Le génocide des Arméniens a été reconnu par une vingtaine de pays, dont la France. Ce rôle de l’Allemagne dans le génocide – allié bien informé à l’époque – explique que celle-ci ait montré peu d’empressement jusqu’ici. Angela Merkel,  la chancelière, le vice-chancelier, président du Parti social-démocrate, le ministre des affaires étrangères allemand n’ont pas participé, le jeudi 2 juin, au vote, ce qui en dit long sur l’attitude du gouvernement fédéral.

Mais revenons sur l’exaspération du nouveau Premier Ministre, et sa sortie à la Jean Marie…

Il dit tout haut ce que le Président dit plus bas. Et il a été choisi pour ça par l’homme qui parle à l’oreille des Premiers Ministres désormais. Davutoğlu, son prédécesseur, avait lui, été plus empressé auprès de Dame Merkel, lorsqu’il avait négocié l’accord sur les réfugiés. Il était alors pourtant parfaitement informé déjà sur ce vote planifié au Bundestag.

Mais s’il fallait encore démontrer que les “ambitions européennes” de la Turquie ne sont que poudre aux yeux à l’intérieur, et prétexte à l’extérieur, voilà qui est encore fait, après d’ailleurs que L’Europe ait recalé pour un temps, la question de la “suppression des visas”, négociée en annexe du deal sur les réfugiés.

S’il fallait démontrer surtout que le refoulé génocidaire turc est plus que jamais instrumentalisé par le régime, c’est chose faite aussi. On le sait, Erdoğan a assemblé autour de sa personne, en tenant bon sur le “génocide”, des kémalistes jusqu’aux ultras nationalistes, sur fond d’idéologie populiste bigote et revancharde de l’AKP. Et le “détail” est tel, qu’il hante la politique turque, et verrouille toute avancée vers la prise en compte de la réalité de mosaïque culturelle et ethnique de la Turquie. Quelles que soient les “divergences” politiques entre les kémalistes et l’AKP, ils se rejoignent sur le nationalisme exclusif, qui s’est toujours nourri du refoulé génocidaire, transmis de générations en générations, par l’école de la Nation.

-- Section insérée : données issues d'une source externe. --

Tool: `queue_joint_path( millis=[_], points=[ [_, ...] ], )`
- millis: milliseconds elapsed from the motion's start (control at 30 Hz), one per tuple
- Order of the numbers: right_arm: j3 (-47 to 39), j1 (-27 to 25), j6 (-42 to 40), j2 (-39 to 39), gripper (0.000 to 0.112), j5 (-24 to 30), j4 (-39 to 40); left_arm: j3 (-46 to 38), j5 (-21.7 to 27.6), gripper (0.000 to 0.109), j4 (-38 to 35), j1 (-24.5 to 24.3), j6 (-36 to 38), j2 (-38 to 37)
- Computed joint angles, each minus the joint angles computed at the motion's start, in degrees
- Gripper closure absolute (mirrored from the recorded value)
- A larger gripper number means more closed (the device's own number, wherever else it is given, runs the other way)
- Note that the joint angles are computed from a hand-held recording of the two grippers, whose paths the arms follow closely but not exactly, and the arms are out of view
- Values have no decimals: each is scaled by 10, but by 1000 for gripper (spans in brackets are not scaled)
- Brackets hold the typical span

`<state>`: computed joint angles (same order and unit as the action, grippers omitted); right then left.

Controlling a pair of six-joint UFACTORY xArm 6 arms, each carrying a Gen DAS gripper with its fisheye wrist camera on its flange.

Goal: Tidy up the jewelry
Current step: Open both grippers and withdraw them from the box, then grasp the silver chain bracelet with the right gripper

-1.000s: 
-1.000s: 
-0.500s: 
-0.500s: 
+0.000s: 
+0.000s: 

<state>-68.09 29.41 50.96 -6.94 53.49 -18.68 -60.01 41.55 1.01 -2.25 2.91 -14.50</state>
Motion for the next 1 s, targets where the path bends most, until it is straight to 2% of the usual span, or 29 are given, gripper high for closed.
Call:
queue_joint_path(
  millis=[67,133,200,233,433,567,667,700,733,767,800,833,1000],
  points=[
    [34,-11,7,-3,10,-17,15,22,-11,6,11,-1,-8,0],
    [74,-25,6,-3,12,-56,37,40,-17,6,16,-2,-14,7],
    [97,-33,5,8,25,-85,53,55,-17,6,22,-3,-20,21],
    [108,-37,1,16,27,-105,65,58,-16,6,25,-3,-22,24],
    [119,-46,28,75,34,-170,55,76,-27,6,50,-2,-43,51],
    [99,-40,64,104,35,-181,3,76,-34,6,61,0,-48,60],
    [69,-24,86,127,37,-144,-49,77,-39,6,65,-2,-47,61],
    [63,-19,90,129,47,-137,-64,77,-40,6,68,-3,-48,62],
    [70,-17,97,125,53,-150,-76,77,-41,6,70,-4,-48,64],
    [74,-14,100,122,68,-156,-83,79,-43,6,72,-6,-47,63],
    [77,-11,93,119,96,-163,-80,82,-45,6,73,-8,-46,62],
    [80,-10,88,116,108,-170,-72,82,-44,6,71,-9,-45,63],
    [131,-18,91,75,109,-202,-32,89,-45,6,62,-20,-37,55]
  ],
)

Lorsque le mouvement démocratique kurde, et sa branche combattante, propose le “confédéralisme” démocratique à la Turquie, le gros mot sonne comme celui du génocide. Et les méthodes employées par les forces de répression de l’Etat turc à leur encontre, s’inspirent aussi du refoulé.

Et celles et ceux qui veulent en sortir aujourd’hui, en but à la répression quotidienne, prendront cette déclaration du Premier Ministre tout neuf, comme un avertissement : “Voyez, sur le génocide avec l’Allemagne… même pas mal… Alors n’attendez rien vous non plus de cette Europe là…”

Finalement, pour marquer le coup, la Turquie a quand même rappelé son ambassadeur à Berlin.

Nous reviendrons dans d’autres billets sur l’importance capitale de cette période de l’histoire turque, et de l’ombre portée sur le présent par le détail.